Child love. This feeling is familiar to every person. For some reason, adult parents most often do not attach much importance to the suffering of their child. Everyone has a different attitude towards children's love. Someone is touched, others mock and annoyed by what the baby says and feels. However, you must first understand the child, because he sometimes suffers. At such moments, the support of parents is simply necessary for the baby.
Unexpected love for the first time catches a person not at school, as is commonly believed. Most often, the first time we fall in love is in kindergarten. This is the most carefree time. Boys in love give girls flowers, try to care for them in an adult way. When a child comes home, he excitedly tells how he spent the day in kindergarten, what he and his girlfriend did, what they played, and so on. Watching a boy or girl in love is very interesting. Moms and dads should pay due attention to the stories of their child, because he puts all his feelings into them. It happens that children's love is not mutual. Then the child is very worried and really suffering. If we consider a similar situation in more detail, then all the experiences of the child are much stronger than the adult person in love. Children are immediate; they all take too much to heart. There is no lie in the little world, a lot of honesty and innocence. If your babyβs love object rejects his feelings, you should explain to the child that this is nothing. Try to impress upon him that there are many more beautiful girls or boys in the kindergarten. Teach the child not to pay attention to the object of his unrequited love, convince him that in this case the girl or boy will soon turn his eyes to your child. Many parents claim that in such a case they advised their child to start caring for someone else, to make friends and communicate with other children. Such a move soon gave good results. Either the beloved little man of their baby paid attention to him, or the child fell in love again with the one who reciprocated with him.
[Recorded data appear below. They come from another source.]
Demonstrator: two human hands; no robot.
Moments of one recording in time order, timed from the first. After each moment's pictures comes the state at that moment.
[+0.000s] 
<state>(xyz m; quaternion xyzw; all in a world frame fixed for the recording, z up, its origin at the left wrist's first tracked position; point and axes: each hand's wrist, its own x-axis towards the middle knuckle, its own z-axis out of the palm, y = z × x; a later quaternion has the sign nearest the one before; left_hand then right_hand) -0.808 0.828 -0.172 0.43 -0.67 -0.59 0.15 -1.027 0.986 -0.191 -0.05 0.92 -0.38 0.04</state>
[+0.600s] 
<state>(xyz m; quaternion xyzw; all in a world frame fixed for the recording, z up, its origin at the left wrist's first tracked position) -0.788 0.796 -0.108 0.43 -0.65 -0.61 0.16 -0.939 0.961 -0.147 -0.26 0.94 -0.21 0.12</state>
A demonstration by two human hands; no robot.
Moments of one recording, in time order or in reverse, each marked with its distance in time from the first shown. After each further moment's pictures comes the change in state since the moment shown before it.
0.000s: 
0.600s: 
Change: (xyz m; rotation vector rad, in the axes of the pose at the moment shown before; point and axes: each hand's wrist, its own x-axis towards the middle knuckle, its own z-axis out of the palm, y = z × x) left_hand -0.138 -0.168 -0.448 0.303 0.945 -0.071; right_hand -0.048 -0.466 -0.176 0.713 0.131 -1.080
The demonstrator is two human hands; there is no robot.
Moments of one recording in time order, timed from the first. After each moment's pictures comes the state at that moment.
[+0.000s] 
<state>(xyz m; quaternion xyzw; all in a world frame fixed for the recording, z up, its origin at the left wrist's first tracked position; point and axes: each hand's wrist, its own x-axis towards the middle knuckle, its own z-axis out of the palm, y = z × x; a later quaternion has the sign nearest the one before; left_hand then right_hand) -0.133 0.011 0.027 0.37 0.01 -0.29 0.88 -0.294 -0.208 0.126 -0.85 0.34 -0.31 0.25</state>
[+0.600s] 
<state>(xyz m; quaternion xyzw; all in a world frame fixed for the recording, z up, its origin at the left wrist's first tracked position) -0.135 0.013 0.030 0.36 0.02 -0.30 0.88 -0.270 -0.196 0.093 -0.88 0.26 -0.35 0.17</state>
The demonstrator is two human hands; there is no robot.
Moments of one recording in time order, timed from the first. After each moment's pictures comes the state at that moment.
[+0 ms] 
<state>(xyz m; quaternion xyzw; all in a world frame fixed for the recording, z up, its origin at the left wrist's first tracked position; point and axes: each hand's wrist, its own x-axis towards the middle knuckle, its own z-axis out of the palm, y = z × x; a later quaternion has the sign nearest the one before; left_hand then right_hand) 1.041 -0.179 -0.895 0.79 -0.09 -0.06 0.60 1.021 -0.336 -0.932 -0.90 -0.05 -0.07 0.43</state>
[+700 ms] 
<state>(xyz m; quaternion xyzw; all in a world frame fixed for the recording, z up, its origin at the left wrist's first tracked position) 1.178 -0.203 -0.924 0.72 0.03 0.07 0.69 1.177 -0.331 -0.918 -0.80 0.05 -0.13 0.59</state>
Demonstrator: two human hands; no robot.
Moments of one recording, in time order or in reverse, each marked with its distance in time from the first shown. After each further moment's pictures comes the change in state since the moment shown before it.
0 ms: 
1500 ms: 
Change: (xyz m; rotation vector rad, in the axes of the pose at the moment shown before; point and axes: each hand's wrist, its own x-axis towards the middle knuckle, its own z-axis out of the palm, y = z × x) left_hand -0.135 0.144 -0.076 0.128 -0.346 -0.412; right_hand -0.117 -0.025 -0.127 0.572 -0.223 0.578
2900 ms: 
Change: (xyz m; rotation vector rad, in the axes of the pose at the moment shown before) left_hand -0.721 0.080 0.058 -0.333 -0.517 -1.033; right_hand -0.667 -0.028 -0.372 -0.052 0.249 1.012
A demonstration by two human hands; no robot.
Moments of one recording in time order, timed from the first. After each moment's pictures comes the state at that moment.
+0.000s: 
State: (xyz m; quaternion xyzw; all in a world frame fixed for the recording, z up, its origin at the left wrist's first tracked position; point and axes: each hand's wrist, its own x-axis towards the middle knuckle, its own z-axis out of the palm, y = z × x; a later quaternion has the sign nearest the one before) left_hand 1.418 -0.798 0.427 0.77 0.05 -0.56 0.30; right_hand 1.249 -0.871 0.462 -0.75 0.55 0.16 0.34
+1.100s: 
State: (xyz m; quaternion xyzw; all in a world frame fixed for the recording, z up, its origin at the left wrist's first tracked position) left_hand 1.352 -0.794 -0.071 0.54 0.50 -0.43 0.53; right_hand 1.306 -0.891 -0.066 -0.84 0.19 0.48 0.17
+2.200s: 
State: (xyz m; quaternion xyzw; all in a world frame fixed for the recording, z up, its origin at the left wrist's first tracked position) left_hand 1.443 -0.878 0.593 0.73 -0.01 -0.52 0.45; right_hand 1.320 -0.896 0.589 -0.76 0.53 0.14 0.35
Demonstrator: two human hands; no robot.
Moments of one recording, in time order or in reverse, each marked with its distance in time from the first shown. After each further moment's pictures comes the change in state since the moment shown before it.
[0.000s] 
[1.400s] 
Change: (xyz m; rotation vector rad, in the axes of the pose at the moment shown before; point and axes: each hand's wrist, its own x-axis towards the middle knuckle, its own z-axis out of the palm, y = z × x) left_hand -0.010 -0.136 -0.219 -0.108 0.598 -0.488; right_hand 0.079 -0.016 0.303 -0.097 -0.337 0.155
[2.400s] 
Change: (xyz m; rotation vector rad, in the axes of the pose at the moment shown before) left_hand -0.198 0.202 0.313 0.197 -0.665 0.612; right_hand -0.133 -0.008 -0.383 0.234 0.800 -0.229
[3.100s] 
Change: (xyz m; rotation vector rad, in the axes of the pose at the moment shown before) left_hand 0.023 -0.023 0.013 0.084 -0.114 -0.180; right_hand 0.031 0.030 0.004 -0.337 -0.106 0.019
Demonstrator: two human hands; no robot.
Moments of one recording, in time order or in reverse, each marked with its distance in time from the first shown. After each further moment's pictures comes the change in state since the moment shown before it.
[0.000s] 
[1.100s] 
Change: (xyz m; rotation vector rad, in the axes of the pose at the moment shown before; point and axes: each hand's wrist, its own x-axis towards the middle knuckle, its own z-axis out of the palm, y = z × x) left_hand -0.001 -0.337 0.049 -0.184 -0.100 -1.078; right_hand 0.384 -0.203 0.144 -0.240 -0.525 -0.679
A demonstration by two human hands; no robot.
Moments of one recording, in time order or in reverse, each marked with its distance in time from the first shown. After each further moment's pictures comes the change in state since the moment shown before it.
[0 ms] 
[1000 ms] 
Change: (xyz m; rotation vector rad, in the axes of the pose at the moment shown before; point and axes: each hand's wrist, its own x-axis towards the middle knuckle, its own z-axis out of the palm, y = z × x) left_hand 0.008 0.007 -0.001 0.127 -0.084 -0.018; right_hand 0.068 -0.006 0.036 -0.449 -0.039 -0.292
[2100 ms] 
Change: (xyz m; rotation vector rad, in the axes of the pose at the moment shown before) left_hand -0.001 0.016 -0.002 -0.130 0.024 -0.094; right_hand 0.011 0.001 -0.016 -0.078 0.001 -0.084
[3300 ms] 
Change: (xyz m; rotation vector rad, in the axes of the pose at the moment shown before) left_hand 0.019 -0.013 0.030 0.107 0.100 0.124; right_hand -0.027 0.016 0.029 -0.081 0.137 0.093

Above is described childhood love at a very young age. However, a child may fall in love with elementary school, for example. The behavior of children aged seven to eleven years is very different from toddlers. The fact is that their love manifests itself in a completely different way. Boys pull braids of girls they like, push, and after school they see off home. If a girl, for example, rejects the friendship of a boy in love with her, the latter unfolds real hostilities against her. He does harm to her in every possible way, and can begin to spoil notebooks and other school supplies. Girls write notes to their beloved, put them in books without leaving a signature. In addition, the girls are trying in every possible way to help the boys who are behind in school, thus attracting their attention to their person. If you see that your child is worried about non-reciprocal love, try to explain to him that you need to take some other measures. Help your daughter or son choose a small gift for their lover. In this situation, do not give sharp and conflicting advice. Act gently, do not insist on anything. Just listen to your child, it will be much easier for him.
The most difficult childhood love comes in adolescence. This is the time of youthful maximalism. Young people and girls make a huge number of mistakes when they try to match the image of their loved ones. This period for parents becomes a real test of strength. Well, if love has come, and the chosen one of your child does not suit you, you canβt fight this choice. The best thing you can do in this situation is to bring your child closer to you, try to make friends with him in order to be aware of everything that happens in his life. Do not forbid your child to date a loved one. But subordination should be observed only if you are sure that your child is not in danger.